Data provided START

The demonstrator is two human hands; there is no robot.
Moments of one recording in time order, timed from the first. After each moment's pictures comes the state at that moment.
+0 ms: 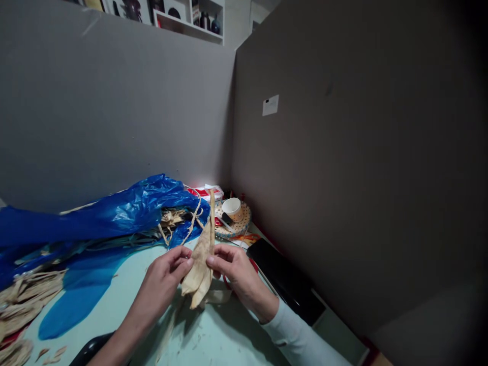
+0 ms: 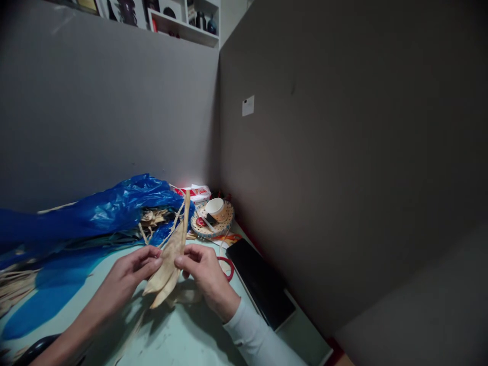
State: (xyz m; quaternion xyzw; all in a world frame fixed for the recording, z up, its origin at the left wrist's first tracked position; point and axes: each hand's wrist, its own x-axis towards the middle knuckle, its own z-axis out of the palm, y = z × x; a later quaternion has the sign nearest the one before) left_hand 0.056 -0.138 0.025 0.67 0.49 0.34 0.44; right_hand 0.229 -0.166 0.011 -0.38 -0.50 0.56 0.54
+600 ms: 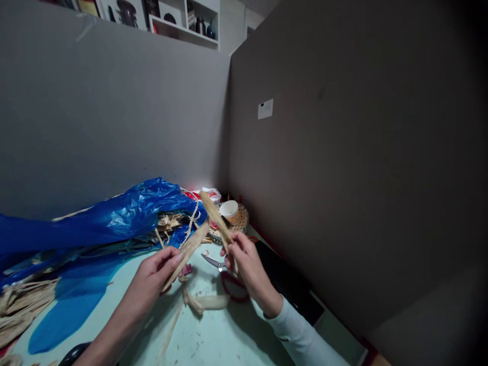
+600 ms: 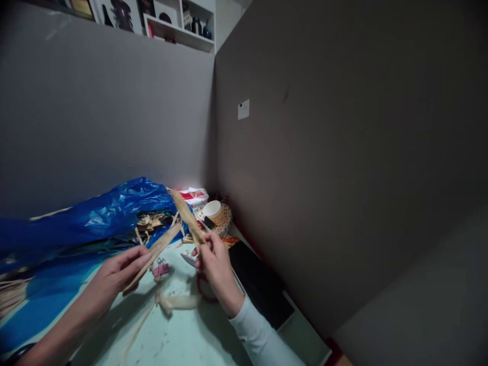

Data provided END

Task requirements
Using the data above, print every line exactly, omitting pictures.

Your response
The demonstrator is two human hands; there is no robot.
Moments of one recording in time order, timed from the first. After each moment's pictures comes the state at that moment.
+0 ms: 
+0 ms: 
State: (xyz m; quaternion xyzw; all in a world frame fixed for the recording, z up, its origin at the left wrist's first tracked position; point and axes: each hand's wrist, its own x-axis towards the middle knuckle, its own z-axis out of the palm, y = z × x; a later quaternion has the sign nearest the one before) left_hand 0.056 -0.138 0.025 0.67 0.49 0.34 0.44; right_hand 0.229 -0.166 0.011 -0.38 -0.50 0.56 0.54
+600 ms: 
+600 ms: 

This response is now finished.